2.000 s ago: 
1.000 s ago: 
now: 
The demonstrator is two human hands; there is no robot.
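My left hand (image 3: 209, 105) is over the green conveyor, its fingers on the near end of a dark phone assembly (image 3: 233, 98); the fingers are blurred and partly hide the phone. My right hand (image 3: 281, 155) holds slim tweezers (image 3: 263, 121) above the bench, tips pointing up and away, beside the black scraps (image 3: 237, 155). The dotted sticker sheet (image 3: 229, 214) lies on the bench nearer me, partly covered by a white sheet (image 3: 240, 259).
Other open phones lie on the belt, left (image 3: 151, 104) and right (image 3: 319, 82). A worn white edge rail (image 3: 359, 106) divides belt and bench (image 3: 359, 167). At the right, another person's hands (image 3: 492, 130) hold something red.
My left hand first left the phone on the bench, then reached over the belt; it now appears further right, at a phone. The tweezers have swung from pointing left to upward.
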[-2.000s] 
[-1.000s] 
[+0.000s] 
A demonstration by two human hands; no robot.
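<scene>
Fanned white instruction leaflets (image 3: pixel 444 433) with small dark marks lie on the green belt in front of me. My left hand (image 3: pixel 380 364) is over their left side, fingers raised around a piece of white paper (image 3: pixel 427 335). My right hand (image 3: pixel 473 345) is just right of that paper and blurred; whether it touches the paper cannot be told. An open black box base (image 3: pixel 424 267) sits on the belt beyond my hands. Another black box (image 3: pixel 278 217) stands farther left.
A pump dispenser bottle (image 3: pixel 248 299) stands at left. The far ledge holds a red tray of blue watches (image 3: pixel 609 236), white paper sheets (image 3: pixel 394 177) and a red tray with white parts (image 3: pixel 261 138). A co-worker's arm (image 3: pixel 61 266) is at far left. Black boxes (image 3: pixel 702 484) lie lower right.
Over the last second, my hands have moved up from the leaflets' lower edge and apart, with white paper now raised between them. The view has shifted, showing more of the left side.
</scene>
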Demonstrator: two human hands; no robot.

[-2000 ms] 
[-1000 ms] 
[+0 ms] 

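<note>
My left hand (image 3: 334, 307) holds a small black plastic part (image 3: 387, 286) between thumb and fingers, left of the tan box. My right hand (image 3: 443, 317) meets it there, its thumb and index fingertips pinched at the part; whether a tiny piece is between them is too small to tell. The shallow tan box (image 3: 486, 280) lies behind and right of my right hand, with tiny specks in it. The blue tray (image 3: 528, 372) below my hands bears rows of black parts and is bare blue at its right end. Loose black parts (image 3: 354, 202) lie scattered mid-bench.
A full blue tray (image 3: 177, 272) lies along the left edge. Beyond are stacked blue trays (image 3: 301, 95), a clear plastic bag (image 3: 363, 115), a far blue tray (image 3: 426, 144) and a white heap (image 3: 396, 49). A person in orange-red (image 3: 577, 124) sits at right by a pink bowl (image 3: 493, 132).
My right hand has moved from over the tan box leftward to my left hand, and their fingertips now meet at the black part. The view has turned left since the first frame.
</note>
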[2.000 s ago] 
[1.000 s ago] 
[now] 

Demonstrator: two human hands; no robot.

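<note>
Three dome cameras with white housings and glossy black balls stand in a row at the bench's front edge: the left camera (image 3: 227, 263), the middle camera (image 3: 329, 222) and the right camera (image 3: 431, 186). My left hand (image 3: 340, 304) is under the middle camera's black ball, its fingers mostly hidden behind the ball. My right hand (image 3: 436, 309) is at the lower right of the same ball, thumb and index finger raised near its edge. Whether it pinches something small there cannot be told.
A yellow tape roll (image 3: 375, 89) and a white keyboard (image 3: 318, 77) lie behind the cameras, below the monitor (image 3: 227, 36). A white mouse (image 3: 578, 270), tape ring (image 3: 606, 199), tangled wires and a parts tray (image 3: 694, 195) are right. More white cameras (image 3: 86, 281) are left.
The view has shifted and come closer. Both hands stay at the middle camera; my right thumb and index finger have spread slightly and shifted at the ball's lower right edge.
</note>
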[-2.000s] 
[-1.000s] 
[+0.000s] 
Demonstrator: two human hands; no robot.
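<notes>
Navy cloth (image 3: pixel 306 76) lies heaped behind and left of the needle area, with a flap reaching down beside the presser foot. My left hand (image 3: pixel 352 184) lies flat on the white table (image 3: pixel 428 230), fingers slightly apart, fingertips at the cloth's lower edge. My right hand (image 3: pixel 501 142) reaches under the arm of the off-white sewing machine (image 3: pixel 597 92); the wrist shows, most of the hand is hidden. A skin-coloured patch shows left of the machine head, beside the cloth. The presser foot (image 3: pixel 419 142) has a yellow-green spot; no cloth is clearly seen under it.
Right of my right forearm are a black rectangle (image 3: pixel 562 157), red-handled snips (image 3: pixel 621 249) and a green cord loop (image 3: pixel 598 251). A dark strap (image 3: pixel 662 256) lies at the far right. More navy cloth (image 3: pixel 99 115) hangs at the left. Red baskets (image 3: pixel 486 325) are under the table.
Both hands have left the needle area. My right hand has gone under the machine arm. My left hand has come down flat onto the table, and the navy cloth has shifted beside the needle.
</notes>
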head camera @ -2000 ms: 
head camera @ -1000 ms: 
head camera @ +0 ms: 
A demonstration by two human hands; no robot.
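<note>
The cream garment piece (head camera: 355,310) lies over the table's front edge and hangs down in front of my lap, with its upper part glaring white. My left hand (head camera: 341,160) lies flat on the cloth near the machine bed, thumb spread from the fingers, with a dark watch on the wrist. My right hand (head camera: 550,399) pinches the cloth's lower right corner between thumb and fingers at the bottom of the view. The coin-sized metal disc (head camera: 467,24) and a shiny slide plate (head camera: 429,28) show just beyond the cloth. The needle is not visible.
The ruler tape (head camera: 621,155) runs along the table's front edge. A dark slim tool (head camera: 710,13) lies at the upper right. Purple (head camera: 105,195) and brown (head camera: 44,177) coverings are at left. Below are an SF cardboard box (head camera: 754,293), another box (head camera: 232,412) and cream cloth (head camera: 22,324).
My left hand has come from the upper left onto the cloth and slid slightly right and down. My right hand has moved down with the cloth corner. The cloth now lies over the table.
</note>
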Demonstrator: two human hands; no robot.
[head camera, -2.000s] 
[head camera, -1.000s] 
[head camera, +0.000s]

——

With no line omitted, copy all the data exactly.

# Result below:
2.000 s ago: 
1.000 s ago: 
now: 
The demonstrator is two human hands; there is no robot.
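My left hand (image 3: 209, 105) is over the green conveyor, its fingers on the near end of a dark phone assembly (image 3: 233, 98); the fingers are blurred and partly hide the phone. My right hand (image 3: 281, 155) holds slim tweezers (image 3: 263, 121) above the bench, tips pointing up and away, beside the black scraps (image 3: 237, 155). The dotted sticker sheet (image 3: 229, 214) lies on the bench nearer me, partly covered by a white sheet (image 3: 240, 259).
Other open phones lie on the belt, left (image 3: 151, 104) and right (image 3: 319, 82). A worn white edge rail (image 3: 359, 106) divides belt and bench (image 3: 359, 167). At the right, another person's hands (image 3: 492, 130) hold something red.
My left hand first left the phone on the bench, then reached over the belt; it now appears further right, at a phone. The tweezers have swung from pointing left to upward.
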[-2.000s] 
[-1.000s] 
[+0.000s] 
A demonstration by two human hands; no robot.
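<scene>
Fanned white instruction leaflets (image 3: pixel 444 433) with small dark marks lie on the green belt in front of me. My left hand (image 3: pixel 380 364) is over their left side, fingers raised around a piece of white paper (image 3: pixel 427 335). My right hand (image 3: pixel 473 345) is just right of that paper and blurred; whether it touches the paper cannot be told. An open black box base (image 3: pixel 424 267) sits on the belt beyond my hands. Another black box (image 3: pixel 278 217) stands farther left.
A pump dispenser bottle (image 3: pixel 248 299) stands at left. The far ledge holds a red tray of blue watches (image 3: pixel 609 236), white paper sheets (image 3: pixel 394 177) and a red tray with white parts (image 3: pixel 261 138). A co-worker's arm (image 3: pixel 61 266) is at far left. Black boxes (image 3: pixel 702 484) lie lower right.
Over the last second, my hands have moved up from the leaflets' lower edge and apart, with white paper now raised between them. The view has shifted, showing more of the left side.
</scene>
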Demonstrator: two human hands; no robot.

[-2000 ms] 
[-1000 ms] 
[+0 ms] 

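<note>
My left hand (image 3: 334, 307) holds a small black plastic part (image 3: 387, 286) between thumb and fingers, left of the tan box. My right hand (image 3: 443, 317) meets it there, its thumb and index fingertips pinched at the part; whether a tiny piece is between them is too small to tell. The shallow tan box (image 3: 486, 280) lies behind and right of my right hand, with tiny specks in it. The blue tray (image 3: 528, 372) below my hands bears rows of black parts and is bare blue at its right end. Loose black parts (image 3: 354, 202) lie scattered mid-bench.
A full blue tray (image 3: 177, 272) lies along the left edge. Beyond are stacked blue trays (image 3: 301, 95), a clear plastic bag (image 3: 363, 115), a far blue tray (image 3: 426, 144) and a white heap (image 3: 396, 49). A person in orange-red (image 3: 577, 124) sits at right by a pink bowl (image 3: 493, 132).
My right hand has moved from over the tan box leftward to my left hand, and their fingertips now meet at the black part. The view has turned left since the first frame.
</note>
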[2.000 s ago] 
[1.000 s ago] 
[now] 

Demonstrator: two human hands; no robot.

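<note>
Three dome cameras with white housings and glossy black balls stand in a row at the bench's front edge: the left camera (image 3: 227, 263), the middle camera (image 3: 329, 222) and the right camera (image 3: 431, 186). My left hand (image 3: 340, 304) is under the middle camera's black ball, its fingers mostly hidden behind the ball. My right hand (image 3: 436, 309) is at the lower right of the same ball, thumb and index finger raised near its edge. Whether it pinches something small there cannot be told.
A yellow tape roll (image 3: 375, 89) and a white keyboard (image 3: 318, 77) lie behind the cameras, below the monitor (image 3: 227, 36). A white mouse (image 3: 578, 270), tape ring (image 3: 606, 199), tangled wires and a parts tray (image 3: 694, 195) are right. More white cameras (image 3: 86, 281) are left.
The view has shifted and come closer. Both hands stay at the middle camera; my right thumb and index finger have spread slightly and shifted at the ball's lower right edge.
</note>
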[-2.000s] 
[-1.000s] 
[+0.000s] 
Demonstrator: two human hands; no robot.
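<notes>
Navy cloth (image 3: pixel 306 76) lies heaped behind and left of the needle area, with a flap reaching down beside the presser foot. My left hand (image 3: pixel 352 184) lies flat on the white table (image 3: pixel 428 230), fingers slightly apart, fingertips at the cloth's lower edge. My right hand (image 3: pixel 501 142) reaches under the arm of the off-white sewing machine (image 3: pixel 597 92); the wrist shows, most of the hand is hidden. A skin-coloured patch shows left of the machine head, beside the cloth. The presser foot (image 3: pixel 419 142) has a yellow-green spot; no cloth is clearly seen under it.
Right of my right forearm are a black rectangle (image 3: pixel 562 157), red-handled snips (image 3: pixel 621 249) and a green cord loop (image 3: pixel 598 251). A dark strap (image 3: pixel 662 256) lies at the far right. More navy cloth (image 3: pixel 99 115) hangs at the left. Red baskets (image 3: pixel 486 325) are under the table.
Both hands have left the needle area. My right hand has gone under the machine arm. My left hand has come down flat onto the table, and the navy cloth has shifted beside the needle.
</notes>
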head camera @ -2000 ms: 
head camera @ -1000 ms: 
head camera @ +0 ms: 
A demonstration by two human hands; no robot.
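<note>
The cream garment piece (head camera: 355,310) lies over the table's front edge and hangs down in front of my lap, with its upper part glaring white. My left hand (head camera: 341,160) lies flat on the cloth near the machine bed, thumb spread from the fingers, with a dark watch on the wrist. My right hand (head camera: 550,399) pinches the cloth's lower right corner between thumb and fingers at the bottom of the view. The coin-sized metal disc (head camera: 467,24) and a shiny slide plate (head camera: 429,28) show just beyond the cloth. The needle is not visible.
The ruler tape (head camera: 621,155) runs along the table's front edge. A dark slim tool (head camera: 710,13) lies at the upper right. Purple (head camera: 105,195) and brown (head camera: 44,177) coverings are at left. Below are an SF cardboard box (head camera: 754,293), another box (head camera: 232,412) and cream cloth (head camera: 22,324).
My left hand has come from the upper left onto the cloth and slid slightly right and down. My right hand has moved down with the cloth corner. The cloth now lies over the table.
</note>
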Demonstrator: two human hands; no robot.
[head camera, -2.000s] 
[head camera, -1.000s] 
[head camera, +0.000s]

This completes the output for the exercise.